If so, then you can develop what puppet call 'facts' which is code that it's run on the agent on each run and save results in variables available in all your puppet modules, so if for example you changed ip conntrack max value because a firewall was not able to deal with all connections, you could easily (ten lines of code) have in puppet on each run a variable with current conntrack count value, and so tell puppet to set a max value related to current usage. Then all other servers will benefit for this tunning and likely you won't ever have to deal with conntrack issues anymore (as long you keep running puppet with a short frequency which is the default)
These changes should be always applied by hand on given emergencies?
If configuration is managed by puppet, find a way to make configuration include other file and tell puppet to ignore it. This is the easiest way, however it's not always possible (e.g. /etc/network/interfaces does not support includes). If it's not possible, then you will have to stop puppet agent during emergencies to be able to change puppet files without risk of being removed on next puppet run.
Are this changes only for this host and no other host will ever need it?

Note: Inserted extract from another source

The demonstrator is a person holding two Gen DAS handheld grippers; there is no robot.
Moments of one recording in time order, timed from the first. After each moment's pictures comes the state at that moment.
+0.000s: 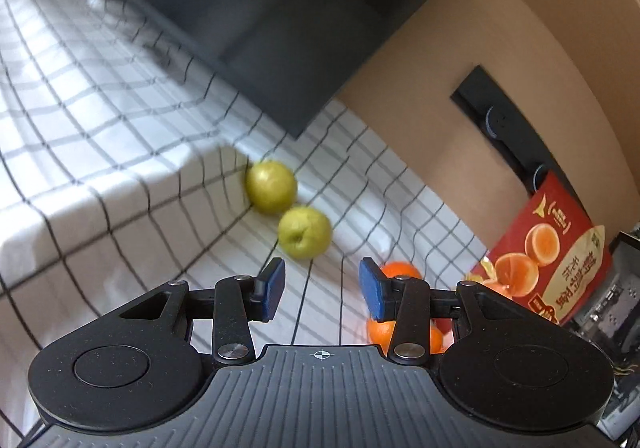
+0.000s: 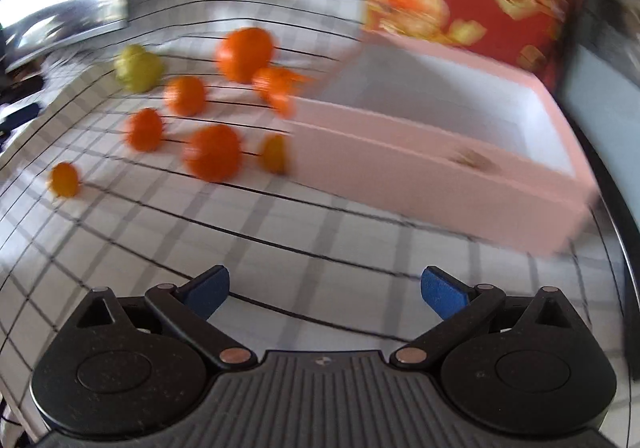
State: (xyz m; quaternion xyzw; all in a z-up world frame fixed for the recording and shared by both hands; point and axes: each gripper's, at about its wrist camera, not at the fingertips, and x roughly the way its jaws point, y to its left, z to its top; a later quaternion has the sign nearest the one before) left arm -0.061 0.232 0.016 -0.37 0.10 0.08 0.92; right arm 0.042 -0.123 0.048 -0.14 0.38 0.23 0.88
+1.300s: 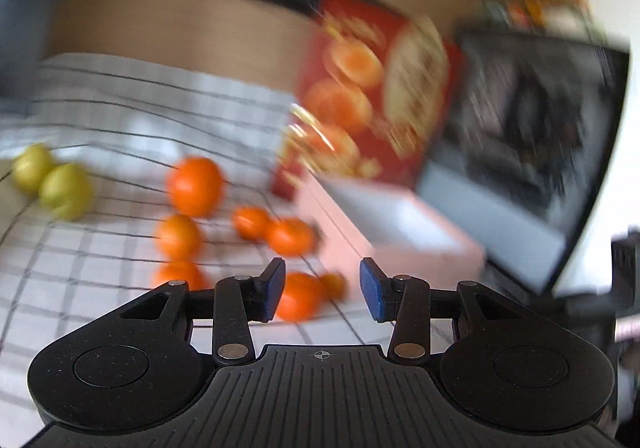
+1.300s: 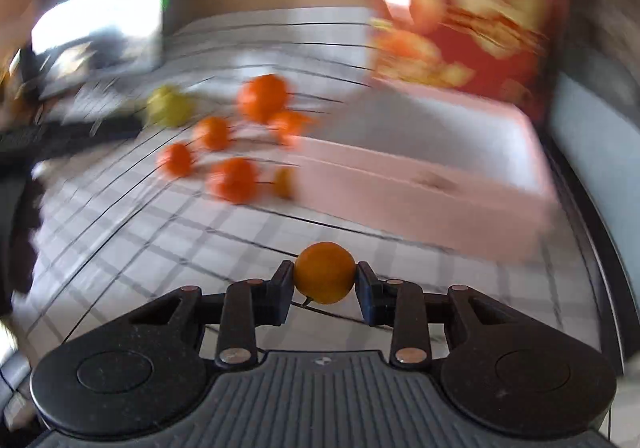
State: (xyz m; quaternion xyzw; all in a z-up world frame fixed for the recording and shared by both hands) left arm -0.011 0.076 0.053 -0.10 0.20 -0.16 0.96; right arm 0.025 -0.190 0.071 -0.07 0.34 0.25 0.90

Add it to puppet anyway! Place a sweet if $fqdn == my.very.specific.host and put inside whatever you need. Even for a single case it's always beneficial (and time consuming) to migrate all changes you do to a server, as will allow you to do a full restore of server setup if for some reason your server crash to a not recoverable state (e.g. hardware issues)
In summary:
For me the trick in dealing with hand made changes it's putting a lot of effort in reasoning how you decided to do the change and after emergency is over move that logic into puppet. If you felt something was wrong because for a given software slots all were used but free memory was still available on the server so to deal with the traffic peak was reasonable to allow more slots to be run, then spend some time moving that logic into puppet. Very carefully of course, and as time consuming as the amount of different scenarios on your architecture you want to test it against, but at the end it's very, VERY rewarding.